Societies need to understand how and where they must adapt to climate change. This is a particularly urgent priority for the custodians of national and local economies, such as finance ministers and mayors. These decision-makers ask: What is the potential climate-related loss to our economies and societies over the coming decades? How much of that loss can we avert, with what measures? What investment will be required to fund those measures - and will the benefits of that investment outweigh the costs?
The report "Shaping Climate-Resilient Development" aims to provide decision-makers with a systematic way of answering these questions.
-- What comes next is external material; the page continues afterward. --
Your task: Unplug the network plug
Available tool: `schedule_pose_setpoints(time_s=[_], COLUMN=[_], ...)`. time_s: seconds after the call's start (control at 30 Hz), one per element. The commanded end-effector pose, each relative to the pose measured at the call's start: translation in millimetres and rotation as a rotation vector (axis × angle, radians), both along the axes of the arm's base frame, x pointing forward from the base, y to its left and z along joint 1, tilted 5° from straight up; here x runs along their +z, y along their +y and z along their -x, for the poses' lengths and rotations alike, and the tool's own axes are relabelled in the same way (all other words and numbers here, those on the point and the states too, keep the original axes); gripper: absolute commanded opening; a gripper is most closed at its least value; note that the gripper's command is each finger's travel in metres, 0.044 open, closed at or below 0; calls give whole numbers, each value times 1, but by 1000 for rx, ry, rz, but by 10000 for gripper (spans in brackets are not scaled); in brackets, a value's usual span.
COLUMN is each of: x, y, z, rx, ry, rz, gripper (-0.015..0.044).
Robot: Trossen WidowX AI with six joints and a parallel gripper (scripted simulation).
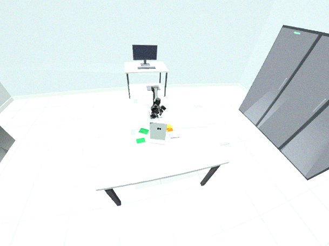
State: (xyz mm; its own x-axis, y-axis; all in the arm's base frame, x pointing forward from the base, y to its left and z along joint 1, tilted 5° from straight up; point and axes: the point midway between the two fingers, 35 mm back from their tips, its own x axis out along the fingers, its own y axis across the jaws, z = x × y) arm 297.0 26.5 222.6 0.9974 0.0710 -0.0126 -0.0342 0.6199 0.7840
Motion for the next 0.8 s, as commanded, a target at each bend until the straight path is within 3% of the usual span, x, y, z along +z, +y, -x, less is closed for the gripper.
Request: schedule_pose_setpoints(time_s=[0.0, 0.57, 0.77], x=[-10, -65, -66], y=[3, 14, 14], z=[6, 33, 34], rx=[5, 29, 30], ry=[7, 80, 83], rz=[-119, -672, -693], gripper=[156, 156, 156])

Authored by the Economics of Climate Adaptation (ECA) working group, it gives national and local leaders the facts to understand the impact of climate on their economies and identify actions to minimize that impact at the lowest cost to society. The ECA methodology has been tested across hugely diverse locations, representing a variety of climate hazards, economic impacts and development stages.
Case studies on US-Florida, UK-City of Hull, India, Guyana, Tanzania, Mali, China and Samoa are included in the report. They found that existing climate patterns are responsible for annualized losses of 1-12% of GDP and are likely to rise up to 19% of GDP by 2030. This is a worrying trend. But the good news is that cost-effective adaptation measures can prevent anywhere between 40 and 68 percent of the expected economic loss in the regions studied.
The Economics of Climate Adaptation working group is a partnership between the Global Environment Facility, McKinsey & Company, Swiss Re, the Rockefeller Foundation, ClimateWorks Foundation, the European Commission, and Standard Chartered Bank.